__WORK TO COMPLETE__
For each line in the data below that holds "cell", return a copy.

__LISTED ENTRIES__
----------
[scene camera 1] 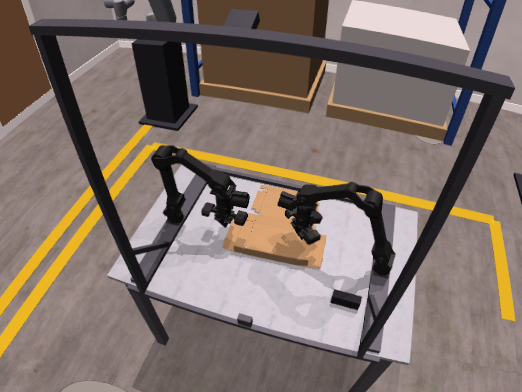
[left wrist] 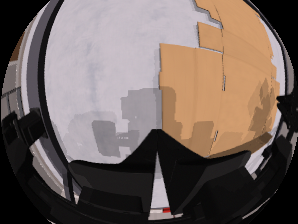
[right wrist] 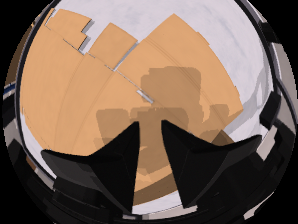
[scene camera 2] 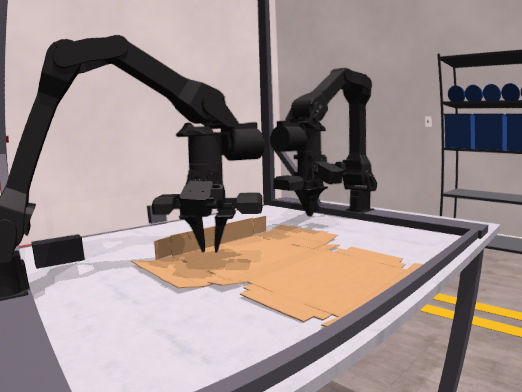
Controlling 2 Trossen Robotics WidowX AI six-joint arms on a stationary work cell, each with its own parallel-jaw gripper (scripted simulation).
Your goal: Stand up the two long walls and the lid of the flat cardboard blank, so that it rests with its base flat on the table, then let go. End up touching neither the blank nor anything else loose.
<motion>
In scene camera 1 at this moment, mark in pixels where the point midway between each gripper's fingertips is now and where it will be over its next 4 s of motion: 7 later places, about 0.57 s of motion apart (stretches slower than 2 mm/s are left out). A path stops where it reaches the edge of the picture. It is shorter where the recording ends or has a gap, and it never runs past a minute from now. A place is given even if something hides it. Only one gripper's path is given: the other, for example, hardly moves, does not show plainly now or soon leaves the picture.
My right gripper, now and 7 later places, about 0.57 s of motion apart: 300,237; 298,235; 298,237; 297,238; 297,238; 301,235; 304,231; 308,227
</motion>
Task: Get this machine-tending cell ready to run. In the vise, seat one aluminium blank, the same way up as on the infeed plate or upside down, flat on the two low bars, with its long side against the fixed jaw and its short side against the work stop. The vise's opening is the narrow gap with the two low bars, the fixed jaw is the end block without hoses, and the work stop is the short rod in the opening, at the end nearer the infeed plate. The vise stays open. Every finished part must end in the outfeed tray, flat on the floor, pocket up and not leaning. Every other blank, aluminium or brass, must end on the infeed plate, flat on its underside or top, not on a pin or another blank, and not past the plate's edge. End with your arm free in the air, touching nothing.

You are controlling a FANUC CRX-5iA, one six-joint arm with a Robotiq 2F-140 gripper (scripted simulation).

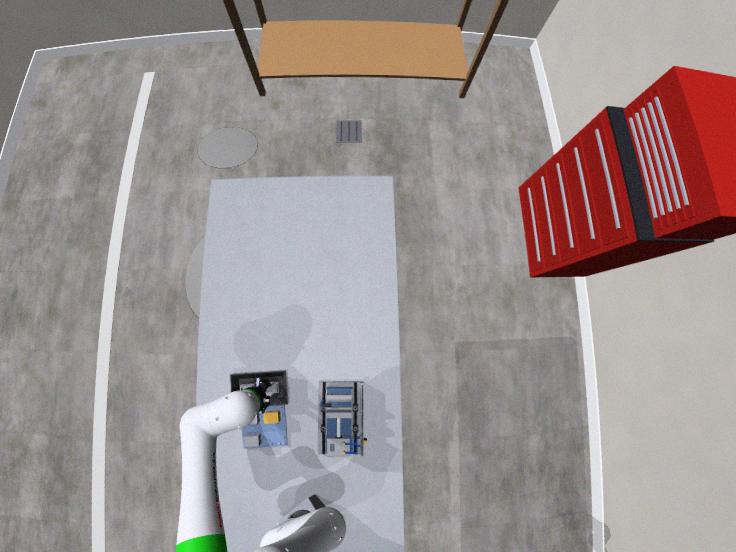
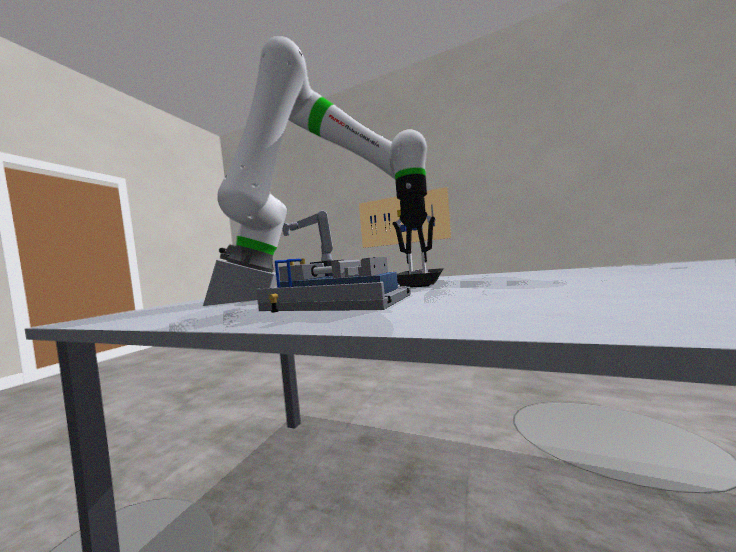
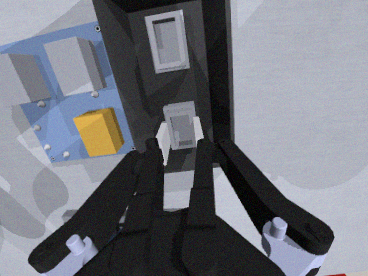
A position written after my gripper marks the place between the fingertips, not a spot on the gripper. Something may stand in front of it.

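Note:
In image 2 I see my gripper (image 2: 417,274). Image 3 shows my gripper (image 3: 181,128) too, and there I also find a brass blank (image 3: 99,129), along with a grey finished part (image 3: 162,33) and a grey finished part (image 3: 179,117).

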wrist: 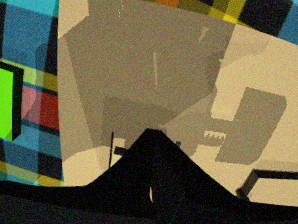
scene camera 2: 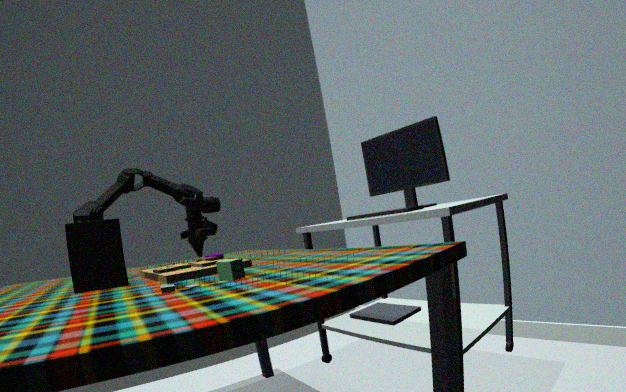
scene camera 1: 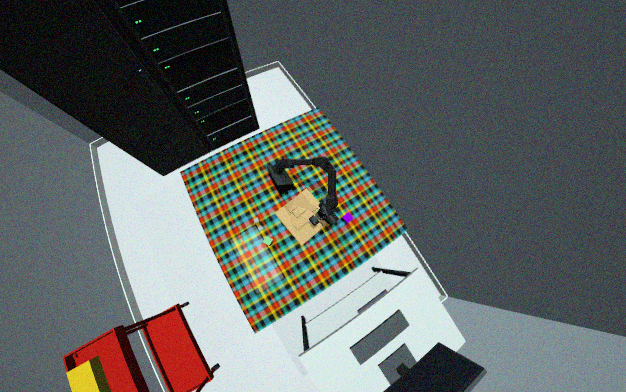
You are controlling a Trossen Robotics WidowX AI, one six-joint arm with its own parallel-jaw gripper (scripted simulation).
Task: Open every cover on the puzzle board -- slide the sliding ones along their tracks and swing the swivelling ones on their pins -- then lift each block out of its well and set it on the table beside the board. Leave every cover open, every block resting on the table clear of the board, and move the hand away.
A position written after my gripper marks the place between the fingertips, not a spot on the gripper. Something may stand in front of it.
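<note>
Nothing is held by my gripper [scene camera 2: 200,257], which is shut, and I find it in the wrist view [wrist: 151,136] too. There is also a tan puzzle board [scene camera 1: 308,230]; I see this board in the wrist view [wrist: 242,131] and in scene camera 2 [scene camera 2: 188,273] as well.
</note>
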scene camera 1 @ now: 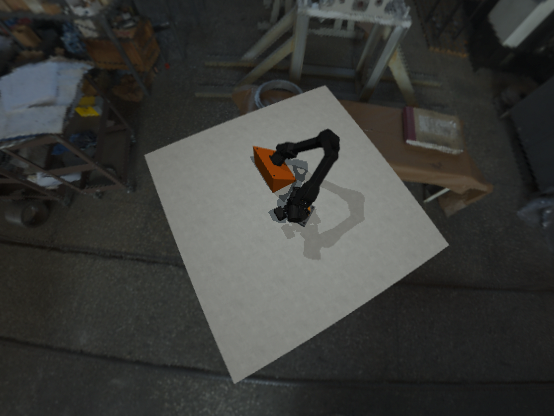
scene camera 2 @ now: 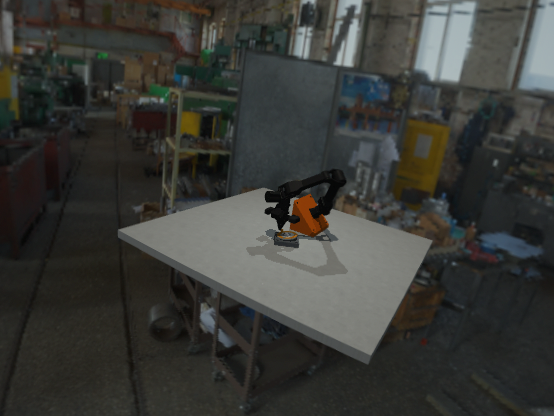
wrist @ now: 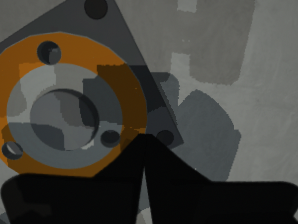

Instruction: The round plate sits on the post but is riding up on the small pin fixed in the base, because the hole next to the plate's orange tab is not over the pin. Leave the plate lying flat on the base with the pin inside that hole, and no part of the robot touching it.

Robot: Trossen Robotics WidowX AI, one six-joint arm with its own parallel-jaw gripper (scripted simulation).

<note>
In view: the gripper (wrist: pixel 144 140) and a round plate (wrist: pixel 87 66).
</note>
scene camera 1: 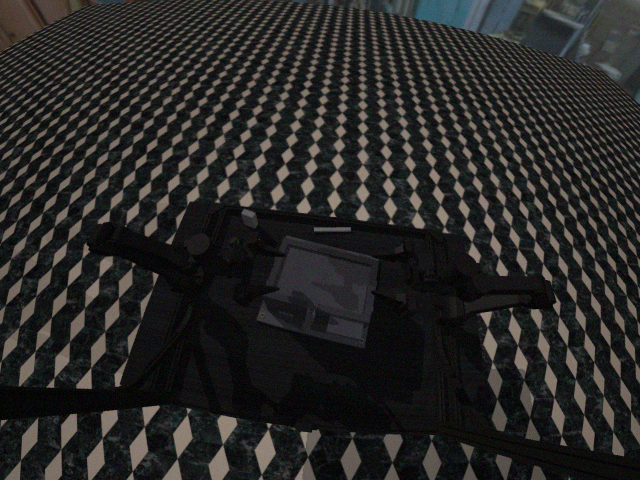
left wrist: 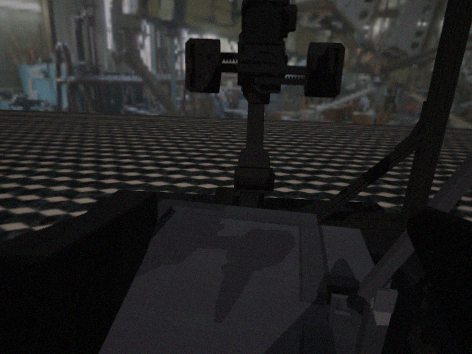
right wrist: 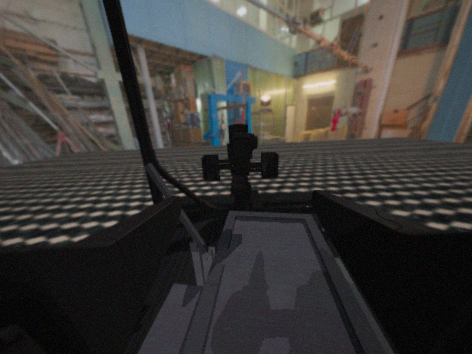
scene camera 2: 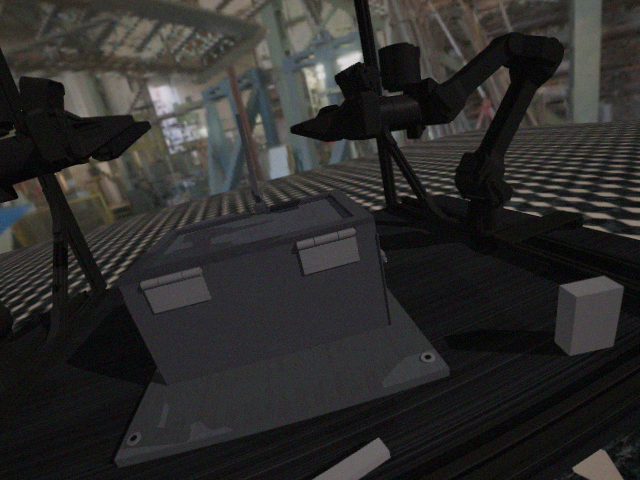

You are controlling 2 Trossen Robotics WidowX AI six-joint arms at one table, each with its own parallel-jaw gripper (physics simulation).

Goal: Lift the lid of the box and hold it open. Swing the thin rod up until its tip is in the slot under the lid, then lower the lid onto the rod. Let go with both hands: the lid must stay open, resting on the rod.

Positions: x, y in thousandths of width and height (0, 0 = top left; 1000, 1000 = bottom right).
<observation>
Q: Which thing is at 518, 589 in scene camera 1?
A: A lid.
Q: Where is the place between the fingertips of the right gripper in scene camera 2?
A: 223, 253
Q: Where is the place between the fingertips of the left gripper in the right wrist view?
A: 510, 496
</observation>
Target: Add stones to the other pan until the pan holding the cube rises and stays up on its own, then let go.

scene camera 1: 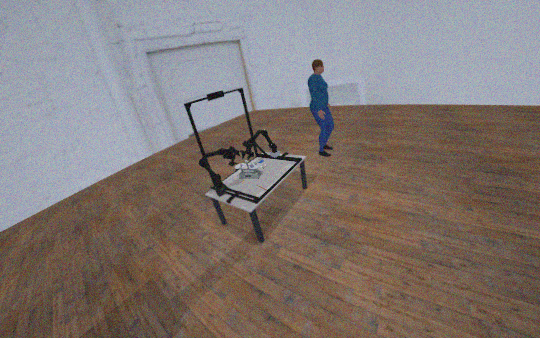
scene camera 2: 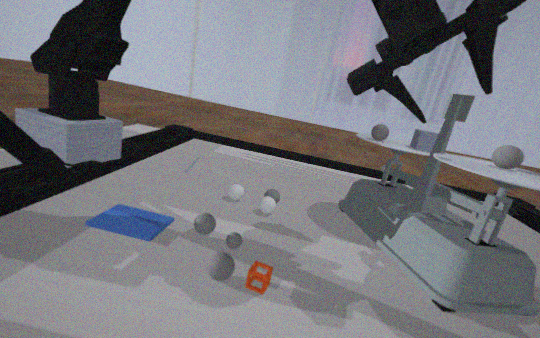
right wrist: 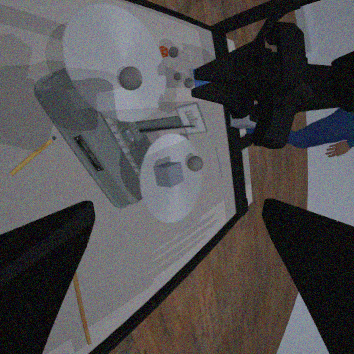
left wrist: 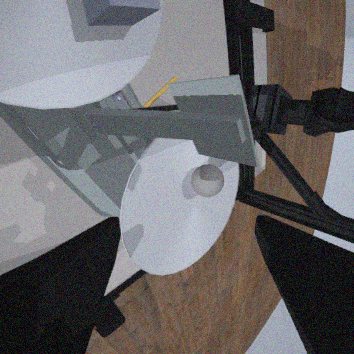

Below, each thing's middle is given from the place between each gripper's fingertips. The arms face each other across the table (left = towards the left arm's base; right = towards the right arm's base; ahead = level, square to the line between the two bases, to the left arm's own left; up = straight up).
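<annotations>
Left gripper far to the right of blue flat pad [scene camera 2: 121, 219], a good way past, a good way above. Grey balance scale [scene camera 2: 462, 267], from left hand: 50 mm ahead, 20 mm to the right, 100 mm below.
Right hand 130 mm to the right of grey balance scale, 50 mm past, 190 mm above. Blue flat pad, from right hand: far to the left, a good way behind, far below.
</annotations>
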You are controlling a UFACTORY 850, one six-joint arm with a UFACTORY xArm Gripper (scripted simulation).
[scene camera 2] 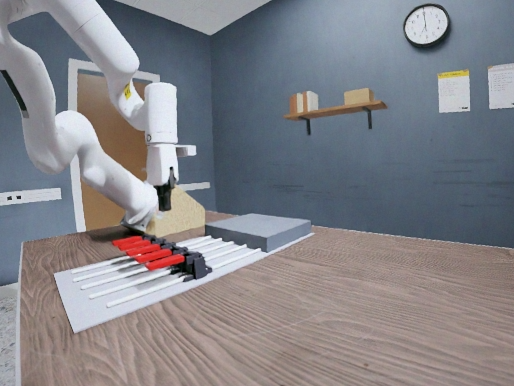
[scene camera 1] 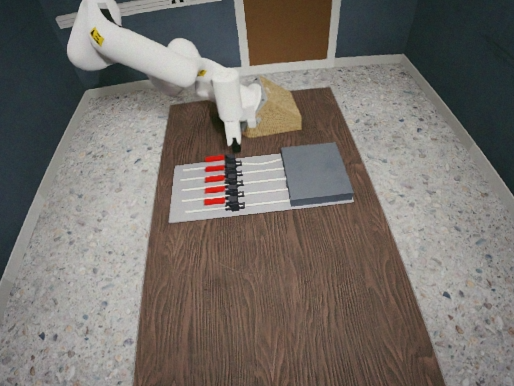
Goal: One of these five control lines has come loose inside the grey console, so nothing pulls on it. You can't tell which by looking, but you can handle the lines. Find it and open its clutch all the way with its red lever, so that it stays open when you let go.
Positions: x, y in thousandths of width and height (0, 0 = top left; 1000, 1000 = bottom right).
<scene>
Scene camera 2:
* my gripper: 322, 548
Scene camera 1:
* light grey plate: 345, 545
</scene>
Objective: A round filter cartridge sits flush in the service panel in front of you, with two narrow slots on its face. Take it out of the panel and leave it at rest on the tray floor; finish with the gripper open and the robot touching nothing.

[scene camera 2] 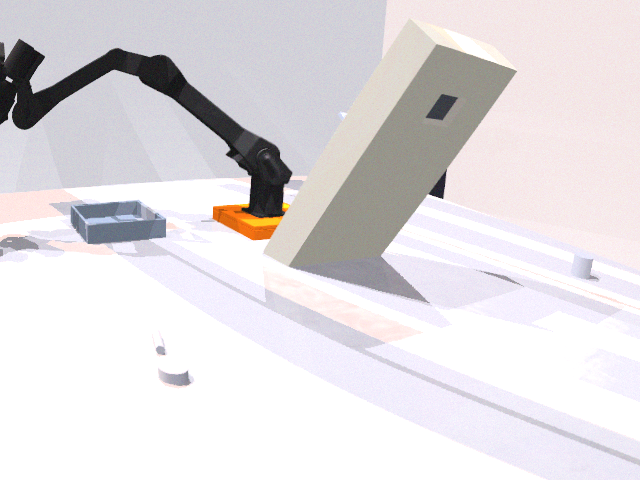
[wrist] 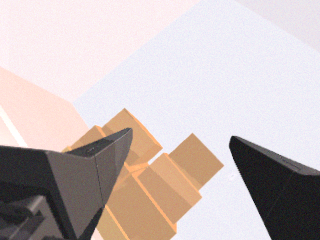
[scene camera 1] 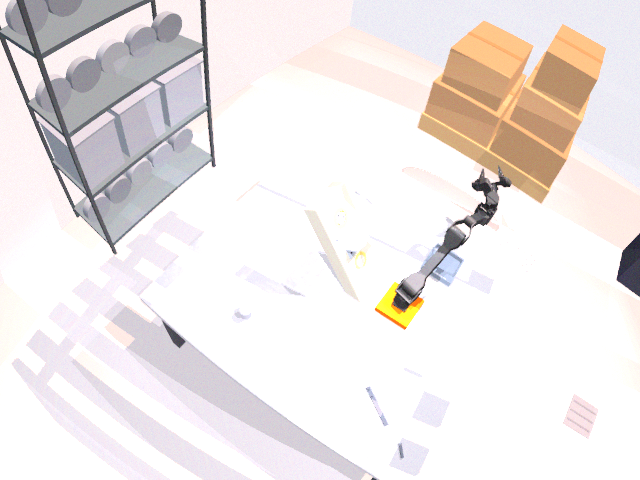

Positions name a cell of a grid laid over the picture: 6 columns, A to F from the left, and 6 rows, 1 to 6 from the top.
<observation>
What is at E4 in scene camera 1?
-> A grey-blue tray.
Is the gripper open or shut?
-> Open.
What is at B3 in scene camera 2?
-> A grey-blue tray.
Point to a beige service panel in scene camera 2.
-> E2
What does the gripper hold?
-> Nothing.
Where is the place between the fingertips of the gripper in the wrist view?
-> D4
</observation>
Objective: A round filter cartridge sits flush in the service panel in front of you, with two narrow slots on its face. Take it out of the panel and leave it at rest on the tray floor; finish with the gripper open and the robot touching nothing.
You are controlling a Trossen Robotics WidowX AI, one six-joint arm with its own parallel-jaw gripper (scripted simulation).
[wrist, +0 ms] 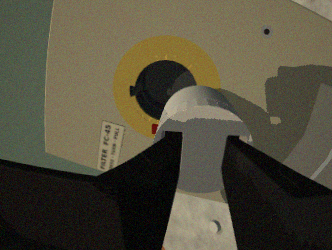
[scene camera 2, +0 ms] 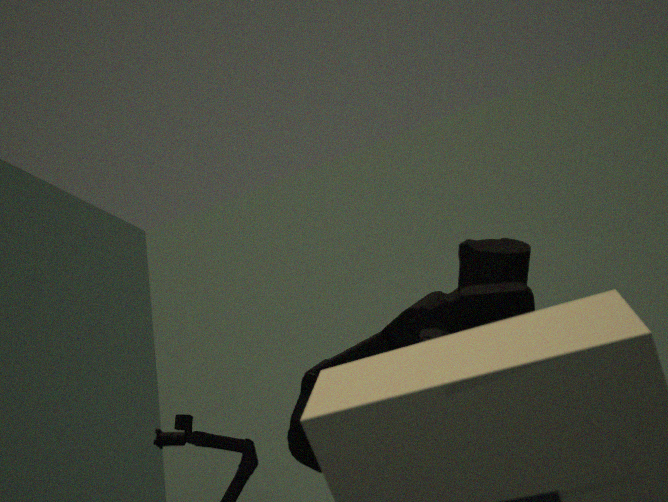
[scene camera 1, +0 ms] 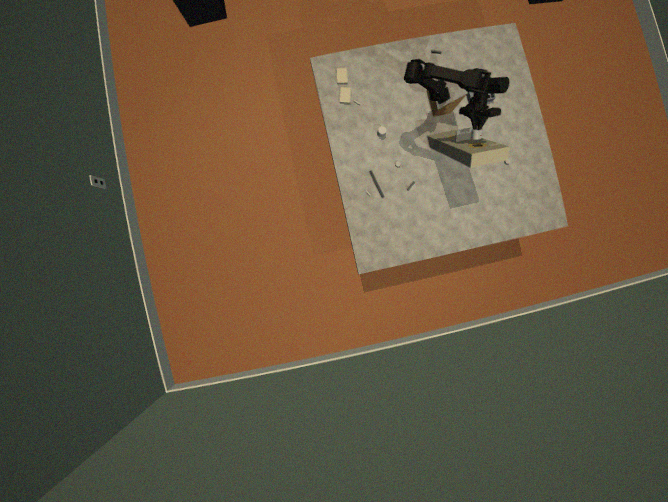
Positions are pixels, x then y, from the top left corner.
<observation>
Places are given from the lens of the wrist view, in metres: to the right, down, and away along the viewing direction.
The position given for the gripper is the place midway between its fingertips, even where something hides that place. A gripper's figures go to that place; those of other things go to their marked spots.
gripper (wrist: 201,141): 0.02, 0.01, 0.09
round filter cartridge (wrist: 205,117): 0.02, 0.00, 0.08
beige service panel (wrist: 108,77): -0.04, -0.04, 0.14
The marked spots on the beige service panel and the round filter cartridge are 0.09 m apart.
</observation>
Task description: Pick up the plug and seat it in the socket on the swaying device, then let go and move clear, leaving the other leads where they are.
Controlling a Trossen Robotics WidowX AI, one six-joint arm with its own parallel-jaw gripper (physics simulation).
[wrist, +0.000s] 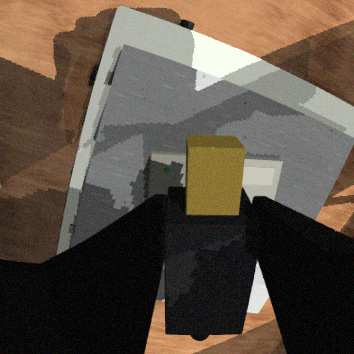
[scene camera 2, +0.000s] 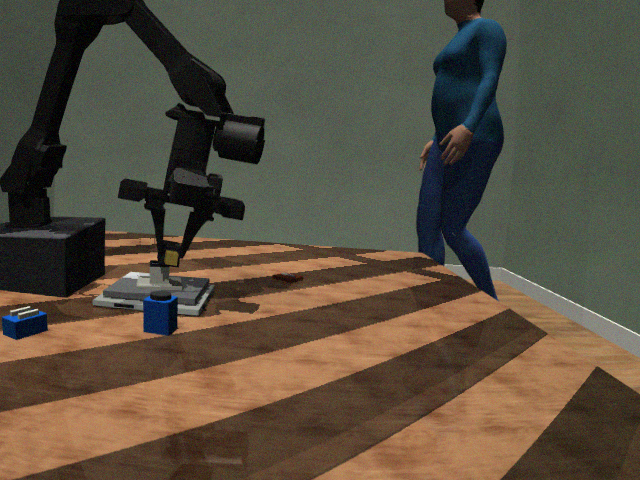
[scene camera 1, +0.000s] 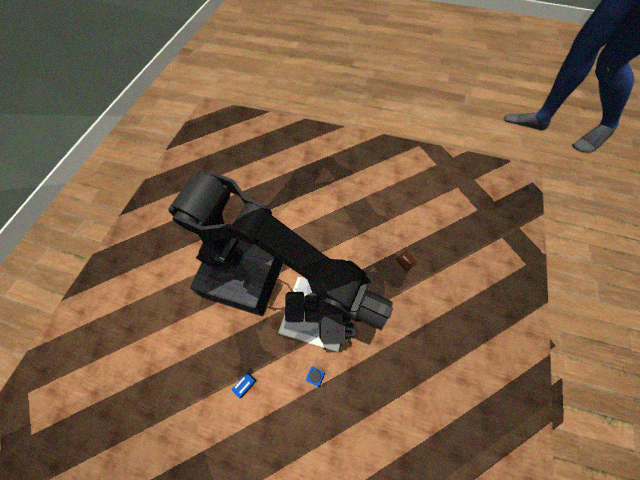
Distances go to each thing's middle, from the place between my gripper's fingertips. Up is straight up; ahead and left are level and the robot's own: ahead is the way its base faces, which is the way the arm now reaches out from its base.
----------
__YOUR RESPONSE__
Controlling 2 Trossen Robotics WidowX AI six-joint arms on a stationary work cell, each with its own parallel-jaw gripper (scripted simulation).
Task: Get this machine-tending cell ready to run. In the vise, seat one aluminium blank, the same way up as on the infeed plate or upside down, flat on the two low bars, with its long side against the fixed jaw and its short side against the work stop. The vise's opening is the narrow gap with the two low bars, the fixed jaw is the end block without hoses, and the work stop is the short rod in the opening, at the end nearer the infeed plate. The vise stays open. Every finished part must end in the outfeed tray, flat on the floor, pocket up and not leaning. Every other blank, aluminium or brass, must end on the infeed plate, flat on its underside or top, not on a pin or another blank, and not past the plate's edge. End with your arm free in the air, touching nothing.
Positions name a cell of a grid laid over the picture: 6 columns, A to F from the left, and 6 rows, 1 to 6 from the top.

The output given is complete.